His approach was seen as risky by some—many companies and countries are afraid of upsetting China for fear of retaliation, or because it may impact their China market. But Krach said he again believed in the importance of building trust among like-minded partners. By creating an alliance, “it gave them a security blanket, because there’s strength in numbers and there’s power in unity and solidarity.” For this approach to diplomacy, he was nominated for the Nobel Peace Prize earlier this year. He believes more tech executives should work together with the federal government—so they can counter foreign threats more effectively. In July 2021, he founded the Krach Institute for Tech Diplomacy at Purdue University, aimed at exactly this cross-section between foreign policy and tech. The institute conducts research on cutting-edge tech that could have implications for national security.
Krach firmly believes that entrepreneurship is what makes America the leader in innovation. And at the heart of it all, Silicon Valley, “the secret sauce … I think is mentorship.” He recalled that after he took Ariba public, the board recommended that he seek out advice from then-CEO of Cisco, John Chambers. Krach was surprised that Chambers agreed and invited him to ask any questions. One day, Krach asked Chambers why he was willing to teach him. Chambers said that he was mentored, too, by then-CEO of HP Lou Platt. Chambers said, as Krach recalled: “‘So Keith, I don’t ask for anything in return. I just asked you to do it for the next guy.’”
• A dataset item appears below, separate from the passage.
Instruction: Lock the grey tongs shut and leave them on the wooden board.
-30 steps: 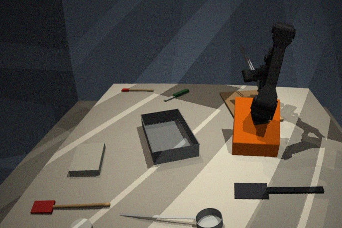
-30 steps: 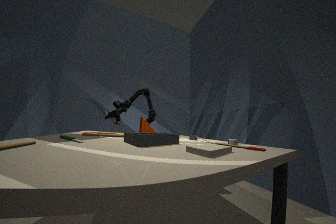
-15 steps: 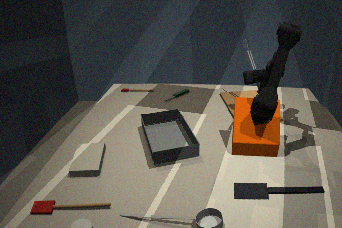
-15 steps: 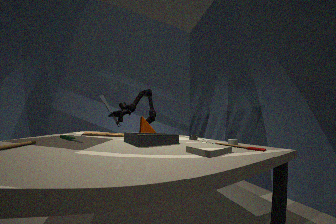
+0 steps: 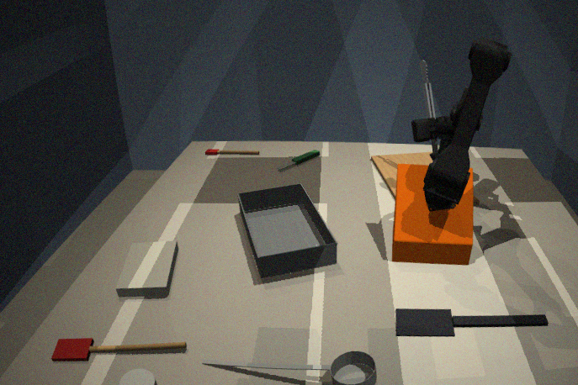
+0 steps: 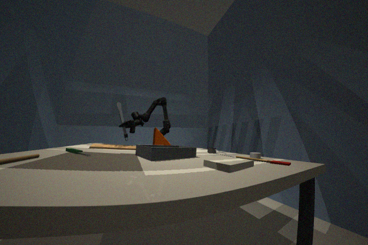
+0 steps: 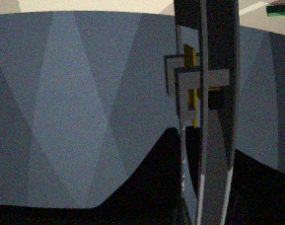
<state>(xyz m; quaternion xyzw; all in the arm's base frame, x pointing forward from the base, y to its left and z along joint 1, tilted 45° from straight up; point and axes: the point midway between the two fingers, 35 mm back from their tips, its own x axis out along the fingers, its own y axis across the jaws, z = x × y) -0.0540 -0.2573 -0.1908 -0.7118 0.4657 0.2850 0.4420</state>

In 2019, Krach founded the Global Mentor Network, a program that matches young entrepreneurs with top Silicon Valley CEOs to teach them leadership skills and provide resources for succeeding. He hopes to inspire the next generation. “People go, ‘What do you think your legacy is going to be?’ And I go, ‘Well, it’s not the companies I led. It’ll be the people that I mentor.’” He thinks back to something his father said. “‘You never know if you’re a good father until you see your children’s children.’ You also don’t know if you’re a great leader until you see your mentees’ mentees, right?”